Dog rescuers left with few after-hours options for stray pets

STANDING EMPTY: The after-hours cages at the RSPCA's William Street premises are not available to those who find dogs roaming. Photo: PHIL BLATCH 1125pbrspca1

STANDING EMPTY: The after-hours cages at the RSPCA's William Street premises are not available to those who find dogs roaming. Photo: PHIL BLATCH 1125pbrspca1

DOG owners have been asked to take more responsibility for their pets as veterinary clinics feel the pressure of the number of after hours calls involving strays.

Orange City Council’s dog rangers only take after-hours callouts if there is a risk to a member of the public and earlier this year, the RSPCA closed the system of empty cages outside the William Street pound where residents could leave dogs after hours amid reports of vandalism and dogs stolen before the rangers arrived.

Canobolas Family Pet Hospital veterinarian Dr Lisa Brisbane said it had been frustrating for the people who found missing pets and tried to do the right thing by keeping them from being hit by cars.

“They do ring the vet after hours and one of our girls who was on call a few weeks ago was called three times in the same night to take stray dogs,” she said.

“We’re at the end of the line and people are quite cranky and frustrated and they show that frustration to us, and that’s not a service we’re paid for.”

Council spokesman Nick Redmond said dog rangers responded to dog attacks, complaints about barking dogs and requests to collect stray dogs.

“To responsibly manage staff resources, the priority has been in place for a number of years that only incidents of dangerous dogs warrant an after-hours call-out,” he said.
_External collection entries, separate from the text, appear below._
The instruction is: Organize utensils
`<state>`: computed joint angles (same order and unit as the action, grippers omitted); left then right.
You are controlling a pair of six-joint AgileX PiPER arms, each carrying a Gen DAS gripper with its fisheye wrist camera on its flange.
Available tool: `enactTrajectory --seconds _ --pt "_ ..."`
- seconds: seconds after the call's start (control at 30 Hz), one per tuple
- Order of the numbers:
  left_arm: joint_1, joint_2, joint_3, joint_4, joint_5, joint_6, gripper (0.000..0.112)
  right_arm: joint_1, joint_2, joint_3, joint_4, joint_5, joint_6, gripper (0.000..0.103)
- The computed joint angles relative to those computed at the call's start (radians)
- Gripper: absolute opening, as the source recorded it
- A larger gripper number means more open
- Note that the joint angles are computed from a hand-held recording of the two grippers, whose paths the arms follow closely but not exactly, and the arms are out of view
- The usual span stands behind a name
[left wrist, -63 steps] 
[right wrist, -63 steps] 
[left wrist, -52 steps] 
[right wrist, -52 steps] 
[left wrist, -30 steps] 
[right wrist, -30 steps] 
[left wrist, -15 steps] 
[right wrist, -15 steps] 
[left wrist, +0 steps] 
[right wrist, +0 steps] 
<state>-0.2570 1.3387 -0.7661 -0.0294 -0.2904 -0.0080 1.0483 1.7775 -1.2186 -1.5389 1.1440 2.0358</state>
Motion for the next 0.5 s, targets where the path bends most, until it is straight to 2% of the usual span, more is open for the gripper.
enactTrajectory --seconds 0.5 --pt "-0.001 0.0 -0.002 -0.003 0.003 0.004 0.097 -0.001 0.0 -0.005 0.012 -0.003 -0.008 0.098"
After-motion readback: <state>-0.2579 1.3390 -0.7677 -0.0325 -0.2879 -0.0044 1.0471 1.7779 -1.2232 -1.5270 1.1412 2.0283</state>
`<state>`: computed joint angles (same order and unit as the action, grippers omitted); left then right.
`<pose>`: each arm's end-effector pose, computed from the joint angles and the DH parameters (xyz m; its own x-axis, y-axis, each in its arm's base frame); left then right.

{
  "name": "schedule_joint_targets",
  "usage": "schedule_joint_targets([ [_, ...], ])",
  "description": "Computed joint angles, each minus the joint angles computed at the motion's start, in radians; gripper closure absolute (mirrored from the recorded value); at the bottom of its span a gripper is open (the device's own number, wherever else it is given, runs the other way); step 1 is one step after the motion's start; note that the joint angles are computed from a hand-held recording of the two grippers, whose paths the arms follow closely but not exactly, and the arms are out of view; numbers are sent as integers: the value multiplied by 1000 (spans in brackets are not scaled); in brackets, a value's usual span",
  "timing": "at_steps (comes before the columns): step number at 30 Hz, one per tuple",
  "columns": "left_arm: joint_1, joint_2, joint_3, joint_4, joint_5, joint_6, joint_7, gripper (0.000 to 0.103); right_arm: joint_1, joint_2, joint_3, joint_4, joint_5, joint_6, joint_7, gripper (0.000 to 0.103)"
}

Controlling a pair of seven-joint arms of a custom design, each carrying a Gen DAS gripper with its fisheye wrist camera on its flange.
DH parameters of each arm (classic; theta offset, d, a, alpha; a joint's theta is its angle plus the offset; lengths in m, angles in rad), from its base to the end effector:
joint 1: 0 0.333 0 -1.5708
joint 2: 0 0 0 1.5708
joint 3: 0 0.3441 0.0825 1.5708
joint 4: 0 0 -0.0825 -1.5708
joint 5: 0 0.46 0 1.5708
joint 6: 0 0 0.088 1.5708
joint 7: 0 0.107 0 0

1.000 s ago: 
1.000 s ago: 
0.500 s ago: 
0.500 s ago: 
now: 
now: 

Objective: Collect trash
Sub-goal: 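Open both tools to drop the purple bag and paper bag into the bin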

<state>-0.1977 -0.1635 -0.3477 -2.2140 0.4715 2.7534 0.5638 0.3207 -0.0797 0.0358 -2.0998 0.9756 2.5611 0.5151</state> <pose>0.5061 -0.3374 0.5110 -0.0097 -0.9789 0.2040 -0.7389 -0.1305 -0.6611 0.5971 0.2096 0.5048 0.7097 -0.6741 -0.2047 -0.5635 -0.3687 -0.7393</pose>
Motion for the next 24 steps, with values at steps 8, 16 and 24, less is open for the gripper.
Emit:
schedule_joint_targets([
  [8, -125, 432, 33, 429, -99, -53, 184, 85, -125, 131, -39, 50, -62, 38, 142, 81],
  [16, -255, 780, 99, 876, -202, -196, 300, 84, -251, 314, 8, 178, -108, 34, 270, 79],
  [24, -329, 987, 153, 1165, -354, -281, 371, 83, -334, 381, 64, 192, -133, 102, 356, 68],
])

“Reports of barking dogs or collecting strays are handled during business hours.”

Mr Redmond said the council was looking at options to introduce a modified system of cages when the RSPCA’s contract was renewed.
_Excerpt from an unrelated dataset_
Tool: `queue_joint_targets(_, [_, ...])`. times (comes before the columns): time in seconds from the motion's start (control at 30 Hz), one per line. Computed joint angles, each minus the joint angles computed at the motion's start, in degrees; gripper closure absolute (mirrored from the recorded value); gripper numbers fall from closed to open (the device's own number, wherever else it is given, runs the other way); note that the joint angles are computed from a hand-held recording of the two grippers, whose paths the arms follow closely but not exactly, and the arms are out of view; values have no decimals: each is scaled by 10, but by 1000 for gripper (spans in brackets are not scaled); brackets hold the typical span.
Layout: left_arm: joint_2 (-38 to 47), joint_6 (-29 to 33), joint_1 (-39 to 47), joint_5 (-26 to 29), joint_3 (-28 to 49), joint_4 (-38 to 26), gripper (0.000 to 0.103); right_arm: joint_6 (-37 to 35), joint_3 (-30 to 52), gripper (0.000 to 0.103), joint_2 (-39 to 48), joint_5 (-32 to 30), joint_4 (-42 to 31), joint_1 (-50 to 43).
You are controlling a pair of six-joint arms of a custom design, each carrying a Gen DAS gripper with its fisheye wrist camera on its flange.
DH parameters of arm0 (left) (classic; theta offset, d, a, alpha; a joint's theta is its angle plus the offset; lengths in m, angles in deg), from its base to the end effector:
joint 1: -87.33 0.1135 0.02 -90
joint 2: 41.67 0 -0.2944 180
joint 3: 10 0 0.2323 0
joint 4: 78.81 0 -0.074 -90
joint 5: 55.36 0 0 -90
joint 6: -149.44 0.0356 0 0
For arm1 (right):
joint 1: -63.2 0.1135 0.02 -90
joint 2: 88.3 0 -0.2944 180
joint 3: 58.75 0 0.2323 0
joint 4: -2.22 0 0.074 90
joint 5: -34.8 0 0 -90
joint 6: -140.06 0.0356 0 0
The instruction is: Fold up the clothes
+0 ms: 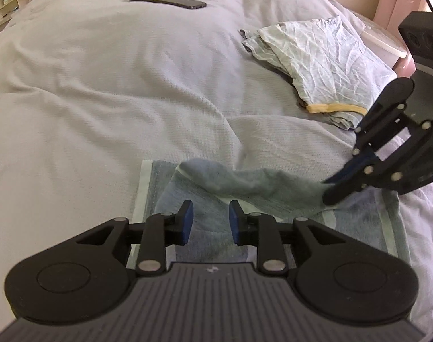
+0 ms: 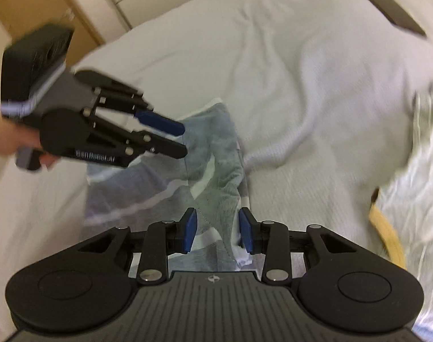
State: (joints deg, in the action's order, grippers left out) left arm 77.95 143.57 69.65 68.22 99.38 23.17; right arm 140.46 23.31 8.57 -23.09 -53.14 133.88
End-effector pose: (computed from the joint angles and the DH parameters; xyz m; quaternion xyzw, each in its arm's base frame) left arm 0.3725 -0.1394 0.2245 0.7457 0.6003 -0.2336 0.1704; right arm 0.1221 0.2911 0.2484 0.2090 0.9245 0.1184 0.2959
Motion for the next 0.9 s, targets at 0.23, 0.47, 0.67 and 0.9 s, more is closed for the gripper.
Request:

“If the dog can be secured safely, a resident could consider keeping the dog overnight until they can take it to the pound or a ranger can arrive,” he said.
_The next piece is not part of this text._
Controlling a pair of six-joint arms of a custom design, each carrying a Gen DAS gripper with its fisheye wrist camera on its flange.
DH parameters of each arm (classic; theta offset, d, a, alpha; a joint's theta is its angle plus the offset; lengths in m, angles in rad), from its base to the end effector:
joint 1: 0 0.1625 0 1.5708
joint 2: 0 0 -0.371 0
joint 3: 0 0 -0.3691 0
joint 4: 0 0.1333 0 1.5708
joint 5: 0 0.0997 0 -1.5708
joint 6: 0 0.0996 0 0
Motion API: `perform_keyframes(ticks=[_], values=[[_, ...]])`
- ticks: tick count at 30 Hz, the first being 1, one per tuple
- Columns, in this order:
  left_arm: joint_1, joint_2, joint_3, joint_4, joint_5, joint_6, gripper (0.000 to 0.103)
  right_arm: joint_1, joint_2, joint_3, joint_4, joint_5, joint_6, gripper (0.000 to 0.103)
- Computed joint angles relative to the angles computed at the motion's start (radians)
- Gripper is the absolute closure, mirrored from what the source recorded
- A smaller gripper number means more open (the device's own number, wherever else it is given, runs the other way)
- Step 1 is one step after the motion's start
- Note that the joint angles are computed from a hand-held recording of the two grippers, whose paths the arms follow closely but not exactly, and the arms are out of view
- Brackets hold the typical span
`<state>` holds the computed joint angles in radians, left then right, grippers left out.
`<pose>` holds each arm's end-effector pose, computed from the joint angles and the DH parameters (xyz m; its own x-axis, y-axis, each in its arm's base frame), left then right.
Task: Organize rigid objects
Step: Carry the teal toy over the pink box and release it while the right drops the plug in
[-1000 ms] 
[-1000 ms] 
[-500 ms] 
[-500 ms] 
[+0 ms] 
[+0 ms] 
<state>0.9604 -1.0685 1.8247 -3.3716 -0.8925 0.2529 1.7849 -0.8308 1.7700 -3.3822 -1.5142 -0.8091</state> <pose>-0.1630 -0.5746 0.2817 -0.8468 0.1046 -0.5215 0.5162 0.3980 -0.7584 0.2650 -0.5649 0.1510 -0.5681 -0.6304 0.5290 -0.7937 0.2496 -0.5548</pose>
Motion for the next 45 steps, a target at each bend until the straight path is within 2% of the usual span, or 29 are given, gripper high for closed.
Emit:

“If there’s a risk of danger to a member of the public, residents can call the council 24-hour assistance line.”

Dr Brisbane said the best way to handle the problem was for owners to ensure their dogs did not escape.

“Desexing is important so male dogs aren’t trying to find bitches in season, the fences need to be adequate with no gaps for little ones to burrow under. If there’s gates in the fences, have ones that are self-closing; they can’t accidentally get left open,” she said.

“Just having a name tag on the dog’s collar means if someone finds the dog, they can ring straight back without going through the other systems.”

The RSPCA did not respond to questions.

The council’s 24-hour assistance line is 1300 650 511.